* **WHAT YOU SHOULD DO**:
Each line from the one that contains "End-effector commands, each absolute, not" through the end of the entries should be repeated exactly, with nothing added.

----------

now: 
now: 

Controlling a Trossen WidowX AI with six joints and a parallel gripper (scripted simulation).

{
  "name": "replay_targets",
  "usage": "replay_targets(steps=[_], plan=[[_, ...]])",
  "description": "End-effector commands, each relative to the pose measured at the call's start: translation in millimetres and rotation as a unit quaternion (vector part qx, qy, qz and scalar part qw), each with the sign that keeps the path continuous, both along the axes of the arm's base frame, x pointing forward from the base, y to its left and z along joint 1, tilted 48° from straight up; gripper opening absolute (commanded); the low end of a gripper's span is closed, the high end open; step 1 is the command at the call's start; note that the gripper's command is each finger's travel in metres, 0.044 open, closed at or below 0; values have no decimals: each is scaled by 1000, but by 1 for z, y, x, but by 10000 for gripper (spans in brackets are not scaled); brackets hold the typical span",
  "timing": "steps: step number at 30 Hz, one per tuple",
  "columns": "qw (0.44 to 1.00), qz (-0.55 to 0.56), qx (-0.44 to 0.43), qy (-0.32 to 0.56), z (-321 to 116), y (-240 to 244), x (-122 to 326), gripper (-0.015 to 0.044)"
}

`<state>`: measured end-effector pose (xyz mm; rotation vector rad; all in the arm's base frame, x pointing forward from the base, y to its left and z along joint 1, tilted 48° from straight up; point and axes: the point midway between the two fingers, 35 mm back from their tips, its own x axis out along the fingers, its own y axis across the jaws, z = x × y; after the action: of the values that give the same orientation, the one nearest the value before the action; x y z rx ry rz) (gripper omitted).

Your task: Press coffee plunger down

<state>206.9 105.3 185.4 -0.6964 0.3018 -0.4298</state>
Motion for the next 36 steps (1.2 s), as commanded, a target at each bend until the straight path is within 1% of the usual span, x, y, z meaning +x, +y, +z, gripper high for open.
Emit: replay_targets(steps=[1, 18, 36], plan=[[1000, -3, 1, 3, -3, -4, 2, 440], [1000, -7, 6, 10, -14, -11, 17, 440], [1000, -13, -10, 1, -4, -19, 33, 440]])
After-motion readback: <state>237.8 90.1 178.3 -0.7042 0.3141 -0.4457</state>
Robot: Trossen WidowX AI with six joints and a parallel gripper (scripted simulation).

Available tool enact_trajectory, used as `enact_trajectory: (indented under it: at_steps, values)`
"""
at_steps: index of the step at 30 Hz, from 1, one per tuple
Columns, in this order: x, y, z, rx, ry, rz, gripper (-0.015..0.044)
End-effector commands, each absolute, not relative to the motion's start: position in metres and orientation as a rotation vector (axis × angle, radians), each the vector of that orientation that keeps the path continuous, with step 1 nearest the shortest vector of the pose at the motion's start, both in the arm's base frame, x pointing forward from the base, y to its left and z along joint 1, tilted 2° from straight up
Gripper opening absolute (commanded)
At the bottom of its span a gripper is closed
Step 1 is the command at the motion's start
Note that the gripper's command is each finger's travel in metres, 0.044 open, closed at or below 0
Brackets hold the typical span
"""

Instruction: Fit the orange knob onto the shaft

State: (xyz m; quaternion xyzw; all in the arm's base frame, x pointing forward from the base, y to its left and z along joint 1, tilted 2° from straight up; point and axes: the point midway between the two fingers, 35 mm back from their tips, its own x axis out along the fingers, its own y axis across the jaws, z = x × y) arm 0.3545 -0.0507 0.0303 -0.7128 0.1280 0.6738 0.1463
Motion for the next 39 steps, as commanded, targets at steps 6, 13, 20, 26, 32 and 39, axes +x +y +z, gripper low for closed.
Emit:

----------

* **SOLUTION FOR THIS PROBLEM**:
End-effector commands, each absolute, not relative to the motion's start: position in metres and orientation as a rotation vector (axis × angle, radians), each the vector of that orientation that keeps the path continuous, with step 1 nearest the shortest vector of the pose at the motion's start, both in the arm's base frame, x pointing forward from the base, y to its left and z along joint 1, tilted 2° from straight up
Gripper opening absolute (commanded)
At the bottom of its span a gripper is closed
Step 1 is the command at the motion's start
Note that the gripper's command is each finger's travel in metres, 0.044 open, closed at or below 0
Brackets hold the typical span
"""

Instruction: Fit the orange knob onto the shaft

State: (xyz m; quaternion xyzw; all in the arm's base frame, x pointing forward from the base, y to its left and z along joint 1, tilted 2° from straight up; point and axes: the point midway between the two fingers, 35 mm back from their tips, its own x axis out along the fingers, its own y axis across the jaws, z = x × y) arm 0.3545 -0.0507 0.0303 -0.7128 0.1280 0.6738 0.1463
Motion for the next 39 steps, as commanded, targets at steps 6, 13, 20, 26, 32 and 39, axes +x +y +z, gripper low for closed.
Emit:

That wraps up the answer.